Use fund to aid E. Ky.: tax on mines hoarded, dribbled out by feds

Tax on mines hoarded, dribbled out by feds

September 17, 2013 

Count us among those who support tapping the $2.5 billion that's sitting in a federal fund to clean up coal industry messes to help clean up the economic mess the industry is leaving behind.

The idea of making better use of the Abandoned Mine Lands fund to help put people to work in Appalachia was advanced last month in the Daily Yonder by Tarence Ray and Willie Davis. (Dailyyonder.com/abandoned-mine-money-could-fuel-recovery/2013/08/12/6686.)

The $2.5 billion comes from a tax the industry has paid since 1977 to stabilize and restore land and water damaged by mining. The fund also helps pay pensions of some miners who retired from now-defunct companies.
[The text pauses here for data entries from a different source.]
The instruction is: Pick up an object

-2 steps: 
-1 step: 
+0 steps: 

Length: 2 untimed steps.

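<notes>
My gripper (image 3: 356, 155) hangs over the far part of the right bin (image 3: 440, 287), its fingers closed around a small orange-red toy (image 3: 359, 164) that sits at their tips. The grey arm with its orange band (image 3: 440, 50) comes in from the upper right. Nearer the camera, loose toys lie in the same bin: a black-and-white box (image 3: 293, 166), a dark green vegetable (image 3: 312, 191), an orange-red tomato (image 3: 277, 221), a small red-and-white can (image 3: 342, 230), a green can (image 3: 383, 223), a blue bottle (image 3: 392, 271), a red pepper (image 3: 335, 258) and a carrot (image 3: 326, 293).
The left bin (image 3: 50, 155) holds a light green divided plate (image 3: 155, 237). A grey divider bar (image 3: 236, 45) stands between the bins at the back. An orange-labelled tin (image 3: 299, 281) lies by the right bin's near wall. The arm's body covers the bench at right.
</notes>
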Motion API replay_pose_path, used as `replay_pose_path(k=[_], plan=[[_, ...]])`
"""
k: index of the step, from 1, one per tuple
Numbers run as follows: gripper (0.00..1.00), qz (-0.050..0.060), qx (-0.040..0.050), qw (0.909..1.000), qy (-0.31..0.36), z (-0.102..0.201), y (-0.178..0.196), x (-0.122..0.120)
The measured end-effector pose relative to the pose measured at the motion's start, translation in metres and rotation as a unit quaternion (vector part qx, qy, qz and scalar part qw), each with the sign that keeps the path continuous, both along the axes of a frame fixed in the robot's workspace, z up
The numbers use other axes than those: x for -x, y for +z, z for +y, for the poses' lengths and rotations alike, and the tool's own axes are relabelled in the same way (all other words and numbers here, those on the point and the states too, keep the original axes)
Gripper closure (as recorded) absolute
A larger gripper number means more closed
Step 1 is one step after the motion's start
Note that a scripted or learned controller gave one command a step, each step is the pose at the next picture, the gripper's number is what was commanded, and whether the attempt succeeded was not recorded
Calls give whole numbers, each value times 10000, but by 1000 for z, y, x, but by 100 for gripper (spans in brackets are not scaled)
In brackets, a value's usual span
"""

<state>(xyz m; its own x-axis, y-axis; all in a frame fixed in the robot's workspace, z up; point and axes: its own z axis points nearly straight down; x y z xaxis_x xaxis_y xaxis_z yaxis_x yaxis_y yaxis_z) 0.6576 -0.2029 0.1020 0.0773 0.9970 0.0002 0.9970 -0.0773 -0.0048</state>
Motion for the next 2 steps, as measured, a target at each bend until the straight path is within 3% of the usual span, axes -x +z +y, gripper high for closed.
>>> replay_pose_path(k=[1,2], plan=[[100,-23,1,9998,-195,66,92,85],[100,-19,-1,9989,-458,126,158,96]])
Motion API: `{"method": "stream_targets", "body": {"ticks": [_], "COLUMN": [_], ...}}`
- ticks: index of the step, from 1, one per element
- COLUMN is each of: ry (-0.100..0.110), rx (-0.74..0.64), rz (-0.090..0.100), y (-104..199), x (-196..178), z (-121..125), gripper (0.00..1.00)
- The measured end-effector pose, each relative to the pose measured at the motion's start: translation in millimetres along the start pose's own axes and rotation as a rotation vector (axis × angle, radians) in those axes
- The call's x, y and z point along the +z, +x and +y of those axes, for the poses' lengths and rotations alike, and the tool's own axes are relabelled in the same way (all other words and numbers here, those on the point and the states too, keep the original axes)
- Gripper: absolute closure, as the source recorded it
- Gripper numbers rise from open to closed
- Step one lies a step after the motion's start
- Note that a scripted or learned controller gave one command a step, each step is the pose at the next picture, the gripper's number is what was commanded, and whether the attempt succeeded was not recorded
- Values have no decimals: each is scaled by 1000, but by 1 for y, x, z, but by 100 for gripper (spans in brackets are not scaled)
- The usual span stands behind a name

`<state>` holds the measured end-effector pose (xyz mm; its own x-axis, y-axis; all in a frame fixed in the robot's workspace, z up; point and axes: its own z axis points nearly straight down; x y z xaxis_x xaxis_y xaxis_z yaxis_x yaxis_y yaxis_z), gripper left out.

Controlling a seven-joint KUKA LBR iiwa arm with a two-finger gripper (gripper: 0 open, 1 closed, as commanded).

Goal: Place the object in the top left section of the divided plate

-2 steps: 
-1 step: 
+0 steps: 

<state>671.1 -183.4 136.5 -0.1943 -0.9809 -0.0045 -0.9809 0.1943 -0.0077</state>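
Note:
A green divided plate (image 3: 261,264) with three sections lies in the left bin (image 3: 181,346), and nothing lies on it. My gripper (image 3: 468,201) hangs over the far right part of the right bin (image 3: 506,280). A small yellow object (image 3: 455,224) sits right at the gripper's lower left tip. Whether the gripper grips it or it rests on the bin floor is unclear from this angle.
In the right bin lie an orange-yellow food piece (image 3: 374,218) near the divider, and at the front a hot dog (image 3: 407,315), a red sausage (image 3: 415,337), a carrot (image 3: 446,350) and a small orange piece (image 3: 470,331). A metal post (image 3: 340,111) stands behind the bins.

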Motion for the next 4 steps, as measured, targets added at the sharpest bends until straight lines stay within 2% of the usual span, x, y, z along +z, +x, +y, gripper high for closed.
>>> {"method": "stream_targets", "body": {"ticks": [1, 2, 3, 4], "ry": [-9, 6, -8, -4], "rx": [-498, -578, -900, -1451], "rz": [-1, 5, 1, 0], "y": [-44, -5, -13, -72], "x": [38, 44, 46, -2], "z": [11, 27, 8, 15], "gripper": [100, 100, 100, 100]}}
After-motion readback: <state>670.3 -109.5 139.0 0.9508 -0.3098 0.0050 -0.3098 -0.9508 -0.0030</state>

Kentucky has documented more than $300 million in damage eligible for funding, yet Congress dribbles out the money in amounts too small to come close to meeting the need.

In fact, the main purpose to which the fund has been put is making the deficit look smaller on paper.

Meanwhile, states such as Wyoming that no longer need to repair abandoned mine lands keep getting a share of the AML fund, which they use for such things as building sports stadiums.

As the coal industry abandons Central Appalachia because mining there has become unprofitable, it makes sense to help restore the economy with the money the industry has paid through the years.

Fixing the damage from past mining could quickly put idled miners and their equipment back to work.

Also, University of Kentucky scientists have developed techniques for reforesting reclaimed mine lands that could create jobs today while laying the foundation for timber and tourism in the future.

Others will have ideas for restoring economic vitality to a region that has been bound to a single industry for too long.

Coal from Appalachia has powered U.S. growth and built great fortunes in distant cities for 100 years, while the people and places that produced the coal were rewarded with poverty and pain.

It's not asking too much to use money generated by the coal industry to build a new economy in the coalfields. In fact, this country owes it at least that much.